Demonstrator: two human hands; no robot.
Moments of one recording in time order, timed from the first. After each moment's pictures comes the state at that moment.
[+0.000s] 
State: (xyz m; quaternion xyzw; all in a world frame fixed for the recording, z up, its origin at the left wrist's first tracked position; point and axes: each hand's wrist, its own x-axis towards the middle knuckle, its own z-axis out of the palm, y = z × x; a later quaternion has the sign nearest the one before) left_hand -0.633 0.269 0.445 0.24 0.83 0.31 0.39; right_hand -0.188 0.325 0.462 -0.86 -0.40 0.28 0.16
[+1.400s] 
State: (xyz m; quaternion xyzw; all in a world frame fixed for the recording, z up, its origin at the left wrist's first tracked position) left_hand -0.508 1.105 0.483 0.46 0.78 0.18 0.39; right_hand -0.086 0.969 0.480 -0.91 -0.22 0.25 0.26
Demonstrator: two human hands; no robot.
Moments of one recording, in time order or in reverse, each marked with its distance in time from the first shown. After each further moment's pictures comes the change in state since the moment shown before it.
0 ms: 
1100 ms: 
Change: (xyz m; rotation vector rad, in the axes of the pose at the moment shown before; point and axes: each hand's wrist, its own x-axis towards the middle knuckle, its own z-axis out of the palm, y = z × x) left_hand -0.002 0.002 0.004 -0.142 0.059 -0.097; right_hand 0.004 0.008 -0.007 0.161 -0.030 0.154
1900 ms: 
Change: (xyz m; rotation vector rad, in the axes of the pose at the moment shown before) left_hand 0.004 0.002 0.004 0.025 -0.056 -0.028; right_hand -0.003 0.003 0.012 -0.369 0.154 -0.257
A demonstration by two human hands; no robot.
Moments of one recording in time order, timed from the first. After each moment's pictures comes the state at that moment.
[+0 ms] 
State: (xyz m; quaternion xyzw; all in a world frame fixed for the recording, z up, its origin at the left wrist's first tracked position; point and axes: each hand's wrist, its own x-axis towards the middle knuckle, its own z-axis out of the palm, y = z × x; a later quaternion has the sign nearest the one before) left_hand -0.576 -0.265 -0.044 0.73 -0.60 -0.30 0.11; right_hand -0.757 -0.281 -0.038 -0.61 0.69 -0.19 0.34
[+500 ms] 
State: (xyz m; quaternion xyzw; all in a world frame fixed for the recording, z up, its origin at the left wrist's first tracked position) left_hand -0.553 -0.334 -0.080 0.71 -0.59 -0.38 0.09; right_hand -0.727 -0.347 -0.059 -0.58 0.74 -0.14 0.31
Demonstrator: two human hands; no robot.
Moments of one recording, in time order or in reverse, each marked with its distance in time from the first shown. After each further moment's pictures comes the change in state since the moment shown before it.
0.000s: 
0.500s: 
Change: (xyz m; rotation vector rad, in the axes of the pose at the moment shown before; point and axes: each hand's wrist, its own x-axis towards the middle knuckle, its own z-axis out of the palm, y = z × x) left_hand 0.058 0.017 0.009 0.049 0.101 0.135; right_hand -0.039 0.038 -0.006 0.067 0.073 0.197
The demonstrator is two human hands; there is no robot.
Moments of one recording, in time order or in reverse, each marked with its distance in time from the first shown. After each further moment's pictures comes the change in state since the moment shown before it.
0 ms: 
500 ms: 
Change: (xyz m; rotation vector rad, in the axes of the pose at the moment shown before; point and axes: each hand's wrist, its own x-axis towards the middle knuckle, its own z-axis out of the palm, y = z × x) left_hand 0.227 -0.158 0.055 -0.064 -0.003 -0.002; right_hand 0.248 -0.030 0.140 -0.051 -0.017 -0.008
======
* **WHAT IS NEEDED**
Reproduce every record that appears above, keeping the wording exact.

* **ANSWER BOX**
Demonstrator: two human hands; no robot.
Moments of one recording in time order, timed from the first. After each moment's pictures comes the state at that moment.
[+0.000s] 
State: (xyz m; quaternion xyzw; all in a world frame fixed for the recording, z up, its origin at the left wrist's first tracked position; point and axes: each hand's wrist, its own x-axis towards the middle knuckle, its own z-axis out of the palm, y = z × x; a later quaternion has the sign nearest the one before) left_hand -0.633 0.269 0.445 0.24 0.83 0.31 0.39; right_hand -0.188 0.325 0.462 -0.86 -0.40 0.28 0.16
[+1.400s] 
State: (xyz m; quaternion xyzw; all in a world frame fixed for the recording, z up, its origin at the left wrist's first tracked position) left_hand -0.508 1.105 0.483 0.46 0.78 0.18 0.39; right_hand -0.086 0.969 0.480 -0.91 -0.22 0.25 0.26
Demonstrator: two human hands; no robot.
Moments of one recording, in time order or in reverse, each marked with its distance in time from the first shown. After each further moment's pictures comes the change in state since the moment shown before it.
0 ms: 
1100 ms: 
Change: (xyz m; rotation vector rad, in the axes of the pose at the moment shown before; point and axes: each hand's wrist, its own x-axis towards the middle knuckle, its own z-axis out of the palm, y = z × x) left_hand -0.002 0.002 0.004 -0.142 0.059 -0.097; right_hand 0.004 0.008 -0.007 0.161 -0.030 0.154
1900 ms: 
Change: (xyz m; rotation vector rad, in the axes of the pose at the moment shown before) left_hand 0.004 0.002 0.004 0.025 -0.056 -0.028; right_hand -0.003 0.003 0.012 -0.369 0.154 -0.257
A demonstration by two human hands; no robot.
Moments of one recording in time order, timed from the first. After each moment's pictures comes the state at that moment.
[+0 ms] 
State: (xyz m; quaternion xyzw; all in a world frame fixed for the recording, z up, its origin at the left wrist's first tracked position; point and axes: each hand's wrist, its own x-axis towards the middle knuckle, its own z-axis out of the palm, y = z × x; a later quaternion has the sign nearest the one before) left_hand -0.576 -0.265 -0.044 0.73 -0.60 -0.30 0.11; right_hand -0.757 -0.281 -0.038 -0.61 0.69 -0.19 0.34
[+500 ms] 
State: (xyz m; quaternion xyzw; all in a world frame fixed for the recording, z up, its origin at the left wrist's first tracked position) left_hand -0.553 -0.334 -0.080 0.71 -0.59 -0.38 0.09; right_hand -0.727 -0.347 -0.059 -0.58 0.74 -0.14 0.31
Demonstrator: two human hands; no robot.
Moments of one recording, in time order or in reverse, each marked with its distance in time from the first shown. After each further moment's pictures comes the change in state since the moment shown before it.
0.000s: 
0.500s: 
Change: (xyz m; rotation vector rad, in the axes of the pose at the moment shown before; point and axes: each hand's wrist, its own x-axis towards the middle knuckle, its own z-axis out of the palm, y = z × x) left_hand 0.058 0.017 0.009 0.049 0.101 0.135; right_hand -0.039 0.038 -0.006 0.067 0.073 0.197
The demonstrator is two human hands; there is no robot.
Moments of one recording, in time order or in reverse, each marked with its distance in time from the first shown. After each further moment's pictures comes the change in state since the moment shown before it.
0 ms: 
500 ms: 
Change: (xyz m; rotation vector rad, in the axes of the pose at the moment shown before; point and axes: each hand's wrist, its own x-axis towards the middle knuckle, its own z-axis out of the palm, y = z × x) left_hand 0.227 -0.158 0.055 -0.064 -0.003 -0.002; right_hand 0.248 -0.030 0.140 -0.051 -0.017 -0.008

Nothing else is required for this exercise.